I have a Toyota Corolla 1.3 L 1998.  I know the car tax has been reformed where by I will pay according to Carbon emmissions, but where can I find out how much CO2 my car emitts per km? and what rate of tax I pay on that?  Also the other car in the family is a VW Polo? 1 Litre???
thanks....


----------



## RonanC (6 Dec 2007)

Car tax has not been reformed... The new car tax rates have nothing to do with emissions, but only engine size. 

It has been increased by 9% on your car and by up to 11% on larger cars... 

Only VRT is connected with carbon emissions....


----------



## gipimann (6 Dec 2007)

Car tax has been reformed as well as VRT.  Have a look at the thread in Budget 2008 for more info.


----------



## RonanC (6 Dec 2007)

gipimann said:


> Car tax has been reformed as well as VRT. Have a look at the thread in Budget 2008 for more info.


 
I've just seen this now, this doesnt compare to what Mr.
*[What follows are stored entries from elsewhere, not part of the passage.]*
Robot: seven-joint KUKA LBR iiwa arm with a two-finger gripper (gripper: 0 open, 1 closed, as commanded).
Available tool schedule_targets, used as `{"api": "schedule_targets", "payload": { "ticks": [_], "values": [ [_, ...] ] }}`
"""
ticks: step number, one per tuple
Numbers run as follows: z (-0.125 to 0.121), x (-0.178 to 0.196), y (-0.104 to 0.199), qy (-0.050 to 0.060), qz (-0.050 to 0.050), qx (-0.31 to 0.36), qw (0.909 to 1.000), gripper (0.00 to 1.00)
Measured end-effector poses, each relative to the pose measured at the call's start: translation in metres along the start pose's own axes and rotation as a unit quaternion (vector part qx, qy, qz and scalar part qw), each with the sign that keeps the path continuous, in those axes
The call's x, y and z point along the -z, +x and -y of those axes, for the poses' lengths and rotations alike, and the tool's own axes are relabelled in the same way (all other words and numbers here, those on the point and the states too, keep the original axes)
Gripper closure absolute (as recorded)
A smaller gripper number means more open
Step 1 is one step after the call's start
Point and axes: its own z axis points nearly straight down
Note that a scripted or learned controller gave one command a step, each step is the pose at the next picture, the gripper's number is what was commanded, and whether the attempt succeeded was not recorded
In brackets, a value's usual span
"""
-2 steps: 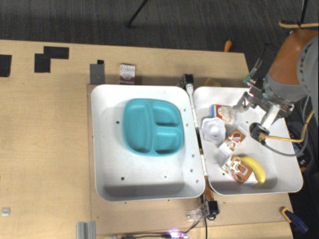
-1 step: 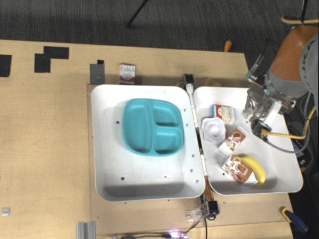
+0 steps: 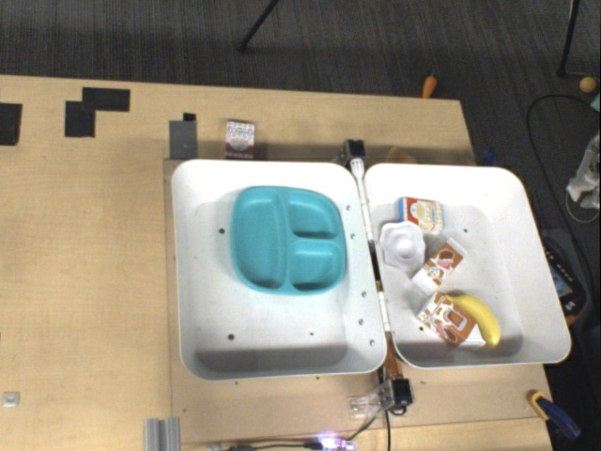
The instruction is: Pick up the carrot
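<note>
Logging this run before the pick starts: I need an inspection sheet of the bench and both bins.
Surface: tan bench bearing two white bins, left bin and right bin, side by side.
Job's things: carrot, nothing seen.
Clutter: teal divided plate in left bin; in right bin a banana, white cup, small carton and two packets.
Grippers: nothing seen.
Cables: a cable at the bench's near edge; another on the floor at right.
Surroundings: dark carpet; black marks and a small tag on the bench.
</note>
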Motion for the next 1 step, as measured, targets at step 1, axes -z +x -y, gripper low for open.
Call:
{"api": "schedule_targets", "payload": {
  "ticks": [1],
  "values": [
    [0.0336, -0.0957, -0.0326, 0.013, 0.003, 0.029, 0.9995, 1.00]
  ]
}}
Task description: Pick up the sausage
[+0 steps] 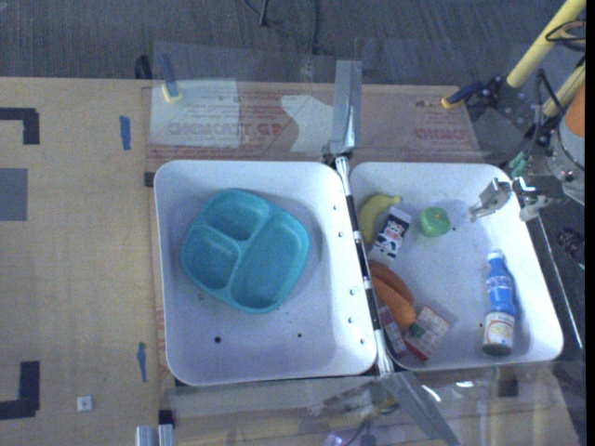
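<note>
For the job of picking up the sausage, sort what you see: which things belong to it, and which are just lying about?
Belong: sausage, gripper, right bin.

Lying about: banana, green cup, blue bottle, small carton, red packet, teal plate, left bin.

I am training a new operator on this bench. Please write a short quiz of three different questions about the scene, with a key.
1. True or false: the teal three-compartment plastic plate lies in the left white bin.
2. Which item lies nearest the right bin's right wall? A) yellow banana B) blue-capped bottle with a blue label C) small green round object
3. Fill in: the orange sausage lies against the right bin's ____ wall.

Key: 1 true; 2 B; 3 left. The pincer is above the right bin's upper right part, apart from the sausage.
</note>
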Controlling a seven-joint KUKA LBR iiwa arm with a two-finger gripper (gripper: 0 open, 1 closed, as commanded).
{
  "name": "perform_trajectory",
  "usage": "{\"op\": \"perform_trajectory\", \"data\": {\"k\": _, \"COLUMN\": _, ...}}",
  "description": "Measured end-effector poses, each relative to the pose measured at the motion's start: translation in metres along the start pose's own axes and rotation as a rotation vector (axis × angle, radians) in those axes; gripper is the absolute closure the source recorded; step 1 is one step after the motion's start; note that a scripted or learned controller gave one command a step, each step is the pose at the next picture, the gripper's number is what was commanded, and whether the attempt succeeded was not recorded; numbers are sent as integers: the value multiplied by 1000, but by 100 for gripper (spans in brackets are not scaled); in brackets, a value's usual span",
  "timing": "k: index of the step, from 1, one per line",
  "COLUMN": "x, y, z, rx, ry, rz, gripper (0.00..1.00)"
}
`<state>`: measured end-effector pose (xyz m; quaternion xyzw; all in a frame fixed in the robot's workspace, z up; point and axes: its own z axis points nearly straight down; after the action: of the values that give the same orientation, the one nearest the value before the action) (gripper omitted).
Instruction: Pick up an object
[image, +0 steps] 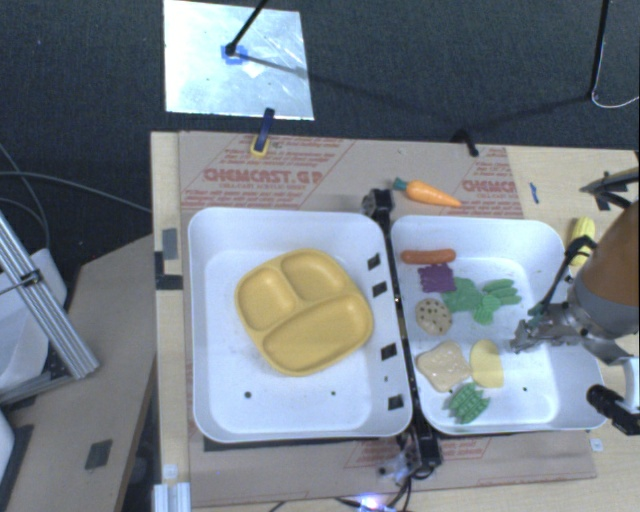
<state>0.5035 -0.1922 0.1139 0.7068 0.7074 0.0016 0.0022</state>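
While the small toy foods, among them a pale yellow wedge-shaped plastic piece (487, 363), all lie loose in the right shallow white bin (548, 242), the dark two-finger gripper (524, 336) hovers beside them, grasp pending.

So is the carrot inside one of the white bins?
No, the carrot lies on the bench outside, just above the right bin's top rim.

Gripper (522, 338) low over right bin (540, 238), beside yellow food piece (487, 363); fingers blurred, possibly touching nothing. Yellow divided plate (303, 310) in left bin (215, 330).
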Motion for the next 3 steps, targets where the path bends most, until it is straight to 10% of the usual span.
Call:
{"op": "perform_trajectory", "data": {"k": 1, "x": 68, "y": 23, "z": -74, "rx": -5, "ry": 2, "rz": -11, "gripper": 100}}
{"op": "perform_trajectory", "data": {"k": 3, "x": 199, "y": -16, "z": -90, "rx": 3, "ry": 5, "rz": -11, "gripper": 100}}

Cowen said yesterday in relation to road tax... 

strange


----------



## muffinsda (6 Dec 2007)

Road tax for existing cars would be reformed according to Cowen's annoucement yesterday (+9%/+11%)
Road tax for new cars or cars newly registering in the state will be based on the new CO2 based system announced by Gormley today. In other words CO2-based system will not apply retrospectively.
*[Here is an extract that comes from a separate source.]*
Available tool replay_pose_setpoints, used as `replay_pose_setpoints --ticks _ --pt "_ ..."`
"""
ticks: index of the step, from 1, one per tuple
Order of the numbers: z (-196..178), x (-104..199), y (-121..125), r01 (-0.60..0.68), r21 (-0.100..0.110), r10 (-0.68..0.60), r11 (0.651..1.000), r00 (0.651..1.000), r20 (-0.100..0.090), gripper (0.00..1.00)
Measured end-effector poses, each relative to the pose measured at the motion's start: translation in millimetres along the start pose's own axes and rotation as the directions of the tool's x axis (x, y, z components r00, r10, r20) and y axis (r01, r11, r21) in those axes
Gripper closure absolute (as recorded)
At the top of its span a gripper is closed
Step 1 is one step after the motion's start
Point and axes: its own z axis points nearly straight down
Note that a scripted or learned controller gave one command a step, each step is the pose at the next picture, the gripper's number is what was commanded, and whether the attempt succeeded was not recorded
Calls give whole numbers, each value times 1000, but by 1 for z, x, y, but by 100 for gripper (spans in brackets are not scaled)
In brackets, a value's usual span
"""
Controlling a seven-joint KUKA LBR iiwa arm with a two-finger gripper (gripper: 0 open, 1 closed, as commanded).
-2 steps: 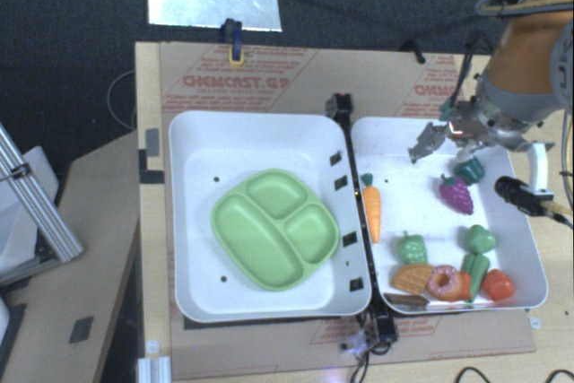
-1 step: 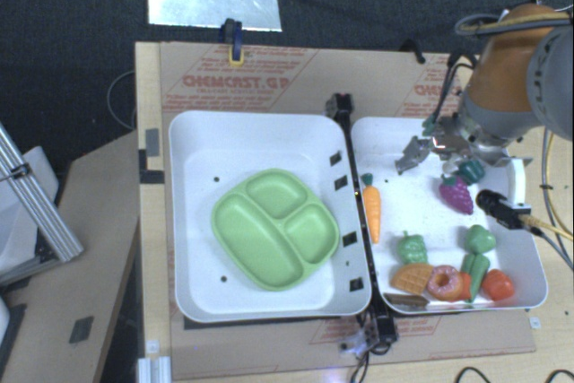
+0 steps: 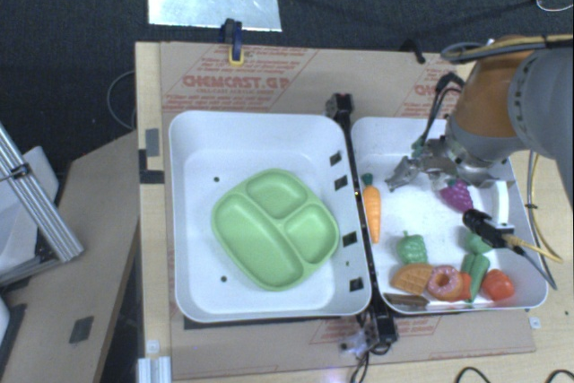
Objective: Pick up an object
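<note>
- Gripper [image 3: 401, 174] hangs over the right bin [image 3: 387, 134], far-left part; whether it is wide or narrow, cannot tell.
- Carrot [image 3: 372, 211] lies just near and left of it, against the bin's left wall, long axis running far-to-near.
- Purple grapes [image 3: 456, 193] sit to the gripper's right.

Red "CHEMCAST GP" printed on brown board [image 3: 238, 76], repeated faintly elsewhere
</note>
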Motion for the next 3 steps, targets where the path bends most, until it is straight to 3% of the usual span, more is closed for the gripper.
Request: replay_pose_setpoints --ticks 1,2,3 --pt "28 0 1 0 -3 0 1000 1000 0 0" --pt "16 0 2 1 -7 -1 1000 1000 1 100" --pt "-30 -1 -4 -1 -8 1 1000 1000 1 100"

See http://www.askaboutmoney.com/showthread.php?t=69742


----------



## RonanC (6 Dec 2007)

so therefore a 1.0L car already registered will pay €165 with the new road taxes... And a car registered next July might only pay €100 ??? Even though they will produce the same amount of CO2 emissions ??


----------



## muffinsda (6 Dec 2007)

Yes.
Crazy isn't it?
The difference could be more dramatic actually, apparently some new diesels could end up paying €150 as opposed to €600 for the ones already registered (of the exact same model)...


----------



## landlord (6 Dec 2007)

so going back to my original post, does anyone know where you can find details of specific cars and their emissions and once you have that info where are the thresholds and prices for emissions listed?


----------



## Satanta (6 Dec 2007)

The link above...


muffinsda said:


> See http://www.askaboutmoney.com/showthread.php?t=69742


has the relevant thresholds and a link within that thread....


Marble said:


> Try here, its a UK site but has pretty much all cars old and new.
> 
> [broken link removed]


.. might be able to give you the CO2 level of your car.

[Do read the above thread. The changes (for now at least) only relate to new cars or cars newly registered in Ireland, your car will continue (for the time being at least) to be taxed based on the engine size.]


----------



## scan (6 Dec 2007)

how come famers can drive all over the ****ry side with big 4x4 pulling tralers as bigs as trucks for €253.00 road tax.


----------



## johndoe64 (6 Dec 2007)

scan said:


> how come famers can drive all over the ****ry side with big 4x4 pulling tralers as bigs as trucks for €253.00 road tax.


 
Because they are commercial vehicles.


----------